Your instructions: In the records below, find each line holding the word "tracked" and copy it.

Provided records:

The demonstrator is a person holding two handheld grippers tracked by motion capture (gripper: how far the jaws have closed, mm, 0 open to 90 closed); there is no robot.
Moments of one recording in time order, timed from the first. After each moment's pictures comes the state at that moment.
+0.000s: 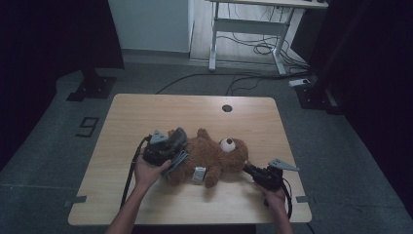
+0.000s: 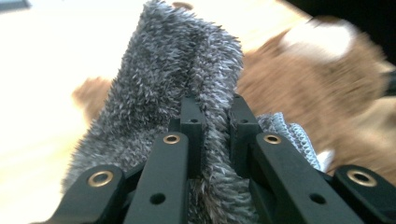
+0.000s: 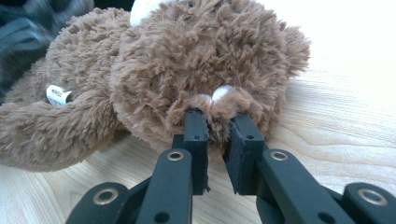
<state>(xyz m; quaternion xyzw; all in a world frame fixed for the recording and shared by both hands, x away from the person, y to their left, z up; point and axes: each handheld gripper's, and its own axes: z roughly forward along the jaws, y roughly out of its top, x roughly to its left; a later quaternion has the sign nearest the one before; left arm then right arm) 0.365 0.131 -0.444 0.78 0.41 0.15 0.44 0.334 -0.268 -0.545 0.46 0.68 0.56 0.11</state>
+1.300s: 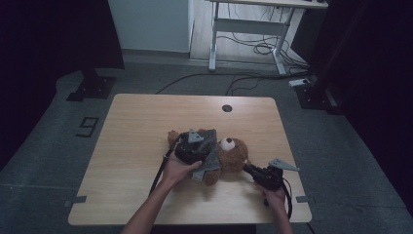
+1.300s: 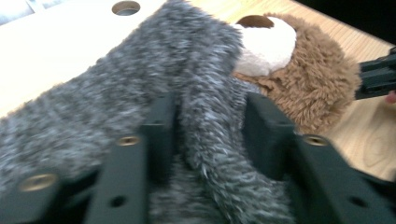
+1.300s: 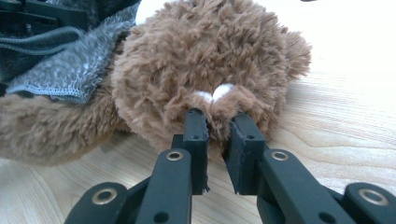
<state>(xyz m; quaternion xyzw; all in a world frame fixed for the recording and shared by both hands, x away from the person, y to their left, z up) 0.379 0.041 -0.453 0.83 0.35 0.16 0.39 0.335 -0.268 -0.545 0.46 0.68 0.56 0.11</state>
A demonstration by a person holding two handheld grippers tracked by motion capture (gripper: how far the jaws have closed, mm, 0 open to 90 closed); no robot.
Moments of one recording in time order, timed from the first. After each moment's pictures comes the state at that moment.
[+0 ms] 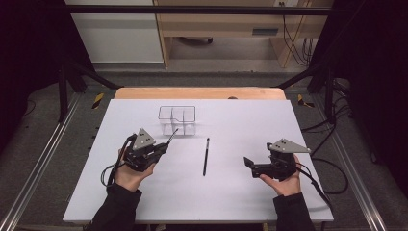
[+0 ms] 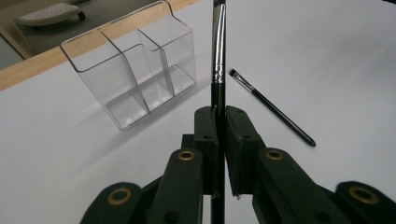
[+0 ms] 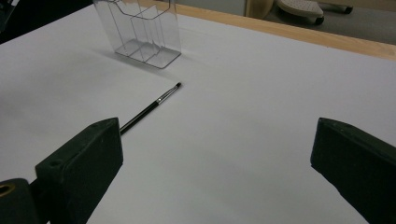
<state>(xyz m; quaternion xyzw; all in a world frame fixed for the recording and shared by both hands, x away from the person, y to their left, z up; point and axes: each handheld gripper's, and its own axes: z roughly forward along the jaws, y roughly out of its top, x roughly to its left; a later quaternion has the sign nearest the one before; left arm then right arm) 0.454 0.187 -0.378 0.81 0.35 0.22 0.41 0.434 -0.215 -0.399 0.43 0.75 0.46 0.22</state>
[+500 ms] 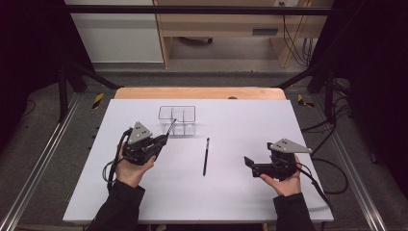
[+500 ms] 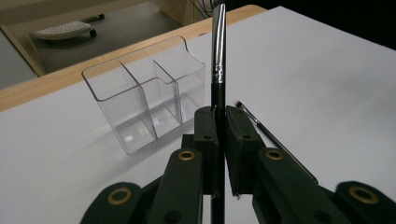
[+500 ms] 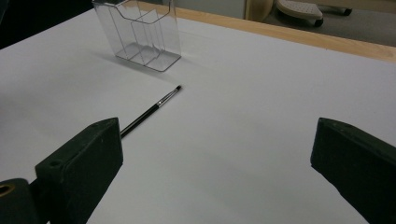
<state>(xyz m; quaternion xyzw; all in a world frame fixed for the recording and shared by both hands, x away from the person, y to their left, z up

Solution below:
The demonstrator is a person holding two handheld grippers tracked by motion capture (gripper: how far the jaws have closed, mm, 0 open to 90 closed); there is no robot.
A demonstration by a person holding two handheld grippers tracked by motion capture (gripper: how far the jaws have closed, mm, 0 open to 90 closed); no robot.

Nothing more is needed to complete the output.